I've been meaning to write up a sample city in detail - Dartmouth in the Flannish Cities region Would that help?

As for character creation, it is exactly as in the D&D Core Rules.
 

Sorcica said:
I'm a bit curious. How do you see Urbis separate itself from Eberron? Place your party in Sharn, up the population, and you have a lot of the elements of Urbis, with the added advantage that exploration, wilderness, and all the other trappings are right outside the door as well, all packaged in a killer design?
I'm not looking to degrade Urbis, I'm curious as to what in your opinion sets it apart?

A valid question, and I must admit that there are indeed quite a few similarities between the settings (and ironically, both were initially developed for the great WotC Setting Search of 2002...).

I'd say the main thing is the much greater focus of Urbis on urban environments. There's not just one huge city like with Eberron (and even Sharn has "only" 200,000 inhabitants), but scores of them, and each one has its own, unique character and quirks. There is Grüngarten of the Flannish Cities, where eating meat is illegal and a thriving black market for meat products has developed. Or Chanes in the League of Armach, where the musical arts have been developed into a highly advanced science and songs are used to cure all sorts of illnesses of both the body and mind. Or Neubodenwald in the Star Mountains where mages use quirks in the local magical field to teleport themselves to distant planets. And those only begin to scratch the surface of the sheer variety of the cities of Urbis

In Eberron, the adventurers are supposed to explore distant ocales and countries and move rapidly from place to place. In Urbis, each city is a world in its own right which will take many adventures to explore - if not an entire campaign.

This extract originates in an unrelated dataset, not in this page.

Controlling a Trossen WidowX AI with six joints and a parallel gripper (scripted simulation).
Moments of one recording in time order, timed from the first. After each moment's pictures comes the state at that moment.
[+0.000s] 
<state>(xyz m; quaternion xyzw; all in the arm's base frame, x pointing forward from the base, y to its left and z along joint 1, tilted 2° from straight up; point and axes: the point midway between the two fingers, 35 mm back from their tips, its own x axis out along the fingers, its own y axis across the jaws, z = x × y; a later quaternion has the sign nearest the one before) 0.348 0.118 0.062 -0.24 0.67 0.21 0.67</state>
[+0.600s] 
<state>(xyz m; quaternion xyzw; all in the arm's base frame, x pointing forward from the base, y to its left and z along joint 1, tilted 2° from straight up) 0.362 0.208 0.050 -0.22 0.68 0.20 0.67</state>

That doesn't mean that exploring the wilderness and distant countries is impossible in Urbis - I realize that those are old D&D standbys and I've made room for those, too. But you will have to travel farther afield for them, and they are not the main focus of the setting.


Does this help?
 


NCSUCodeMonkey said:
It might be possible to do both. It is possible to convert HTML to PDF. There are several free tools that do it, and several on-line publishing applications (such as Daisy Wiki) are capable of rendering content as both HTML and PDF. So, you could update your HTML and then convert it to PDF. Just a thought, anyway.

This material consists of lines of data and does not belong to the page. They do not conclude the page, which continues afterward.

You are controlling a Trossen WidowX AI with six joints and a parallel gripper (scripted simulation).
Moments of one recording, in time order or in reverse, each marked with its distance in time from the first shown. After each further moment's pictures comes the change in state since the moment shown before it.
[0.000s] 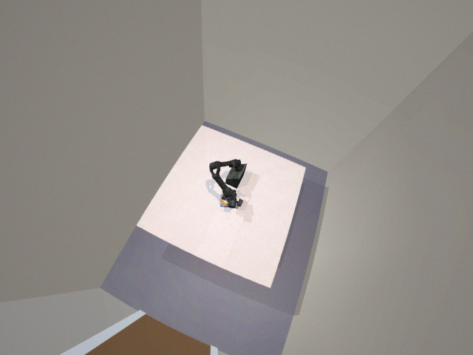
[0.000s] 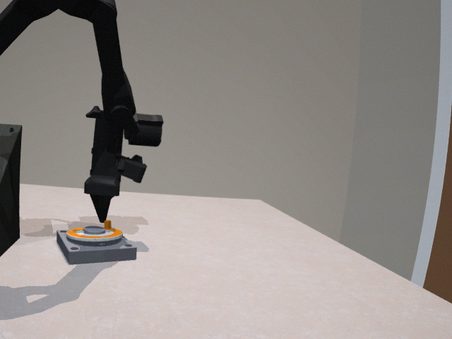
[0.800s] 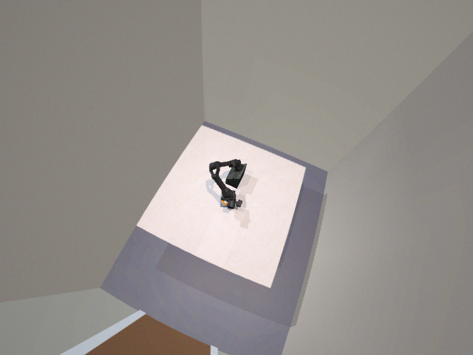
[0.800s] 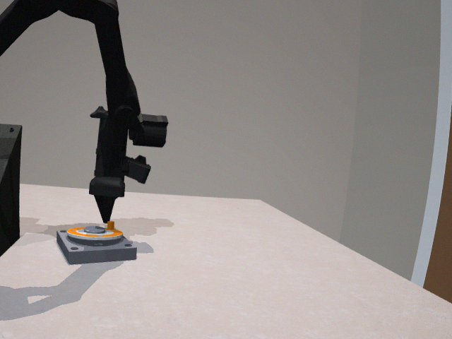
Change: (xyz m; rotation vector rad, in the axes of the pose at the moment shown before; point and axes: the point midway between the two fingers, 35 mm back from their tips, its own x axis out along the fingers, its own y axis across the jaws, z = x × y) arm -0.001 -0.003 0.009 -0.010 0.005 0.006
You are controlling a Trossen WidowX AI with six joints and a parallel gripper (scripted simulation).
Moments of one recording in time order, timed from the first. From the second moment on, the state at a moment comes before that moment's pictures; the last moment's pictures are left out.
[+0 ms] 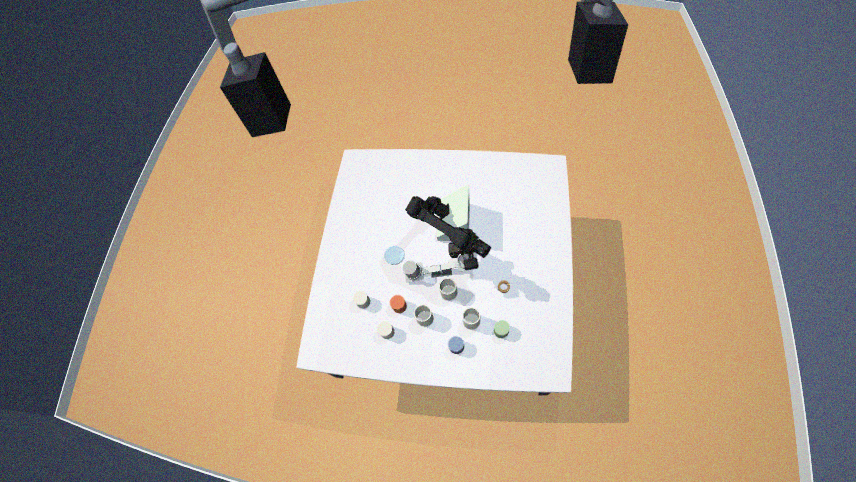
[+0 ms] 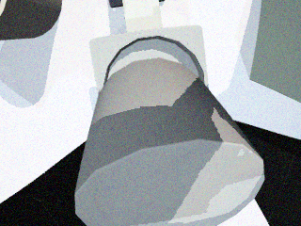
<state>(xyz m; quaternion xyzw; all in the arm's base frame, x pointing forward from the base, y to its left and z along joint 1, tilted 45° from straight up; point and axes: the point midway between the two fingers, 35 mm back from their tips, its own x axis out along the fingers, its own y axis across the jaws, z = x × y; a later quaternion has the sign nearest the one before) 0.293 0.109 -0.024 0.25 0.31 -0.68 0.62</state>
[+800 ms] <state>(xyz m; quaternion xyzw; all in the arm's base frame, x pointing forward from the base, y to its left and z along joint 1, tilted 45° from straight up) 0.293 0.129 -0.001 0.25 0.31 -0.68 0.62</state>
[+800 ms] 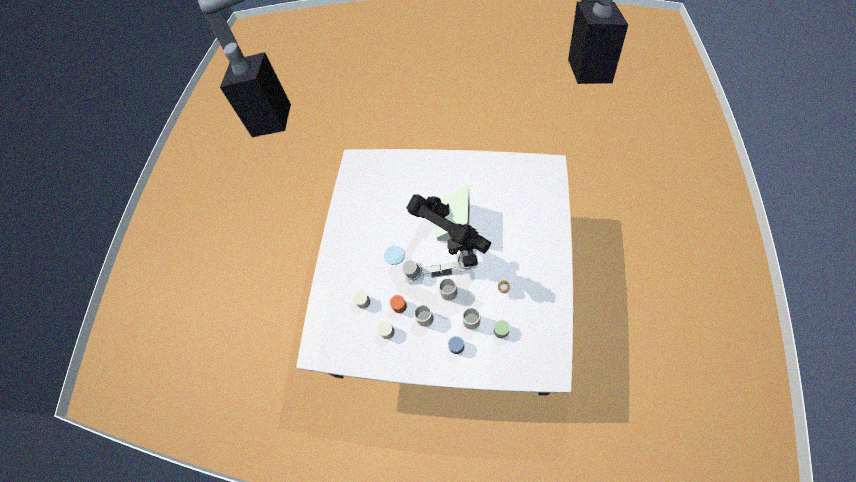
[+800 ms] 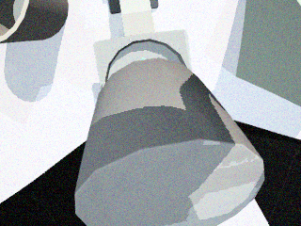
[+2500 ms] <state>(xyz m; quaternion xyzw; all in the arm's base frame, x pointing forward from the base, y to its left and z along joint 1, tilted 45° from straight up) 0.292 0.138 0.012 0.25 0.31 -0.68 0.62</state>
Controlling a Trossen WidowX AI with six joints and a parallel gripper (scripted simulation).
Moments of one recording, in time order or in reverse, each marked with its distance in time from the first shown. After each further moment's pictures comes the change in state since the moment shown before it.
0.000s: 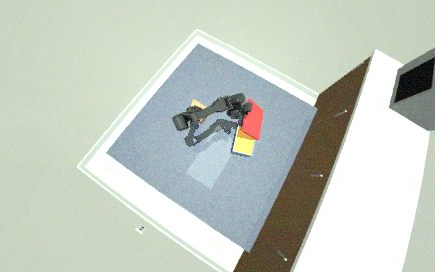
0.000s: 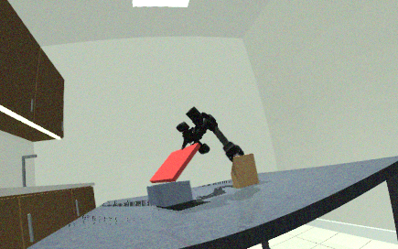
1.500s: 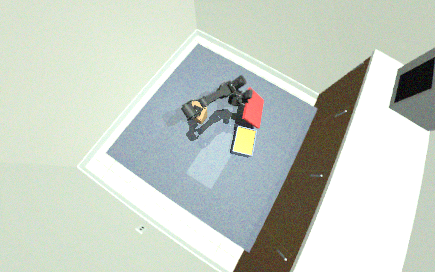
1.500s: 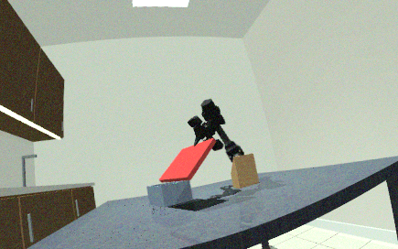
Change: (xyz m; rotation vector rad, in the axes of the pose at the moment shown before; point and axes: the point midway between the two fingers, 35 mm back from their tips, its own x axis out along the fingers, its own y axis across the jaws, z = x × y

I dunno - how adjustable would the font sizes be? I don't want the PDF to be larger than necessary...
 

I've been meaning to write up a sample city in detail - Dartmouth in the Flannish Cities region Would that help?

As for character creation, it is exactly as in the D&D Core Rules.

Yeah, that'd be pretty great, I think. Villains, organizations, a distinct kind of flavor...all good stuff to hang a campaign on. :)

And there's no new interesting details or options for Urbis that aren't in the D&D core? Or will those be more discovered as the campaign advances?